**DIRECTIONS:** Leaving out every picture, quote the data below exactly as it appears.

**SUPPLIED INFORMATION:**
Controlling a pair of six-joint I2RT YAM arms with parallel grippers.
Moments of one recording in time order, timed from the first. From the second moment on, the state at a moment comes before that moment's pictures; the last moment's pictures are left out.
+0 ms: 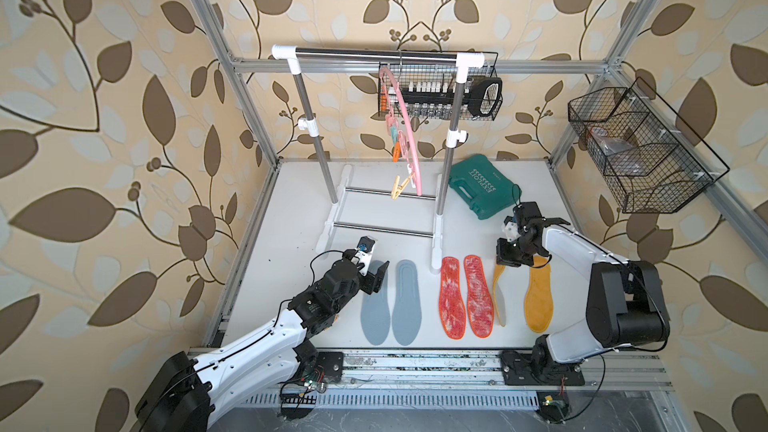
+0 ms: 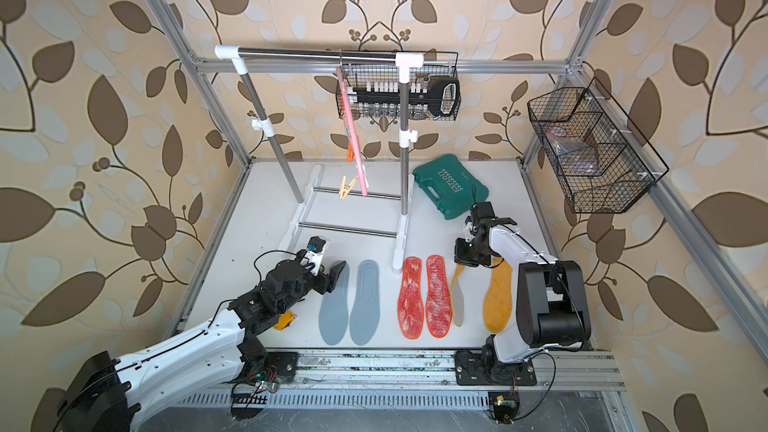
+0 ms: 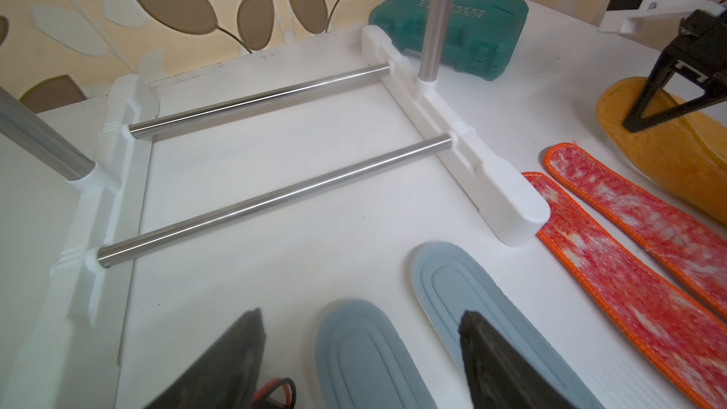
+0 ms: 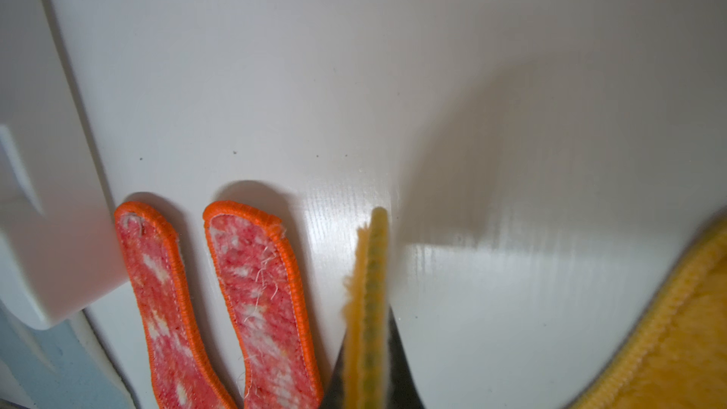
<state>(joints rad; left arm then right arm) -0.77 0.83 0.31 0.10 -0.20 -0.09 0.02 1.54 0.92 -0.76 -0.17 0.21</state>
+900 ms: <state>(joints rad) -0.77 0.82 0.31 0.12 -0.18 -0.08 -0.11 1.67 1.13 -0.99 -0.35 0.01</state>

**THE COMPLETED TASK:**
Controlling a pair of six-joint I2RT YAM arms with parallel grippers.
Moments of one recording in time order, timed from the first. From the second moment on, the state at a moment comes before that moment's pictures; the last moment's pictures are left out.
+0 ms: 
+0 ms: 
+0 ms: 
+0 ms: 
<state>(joints rad; left arm then right arm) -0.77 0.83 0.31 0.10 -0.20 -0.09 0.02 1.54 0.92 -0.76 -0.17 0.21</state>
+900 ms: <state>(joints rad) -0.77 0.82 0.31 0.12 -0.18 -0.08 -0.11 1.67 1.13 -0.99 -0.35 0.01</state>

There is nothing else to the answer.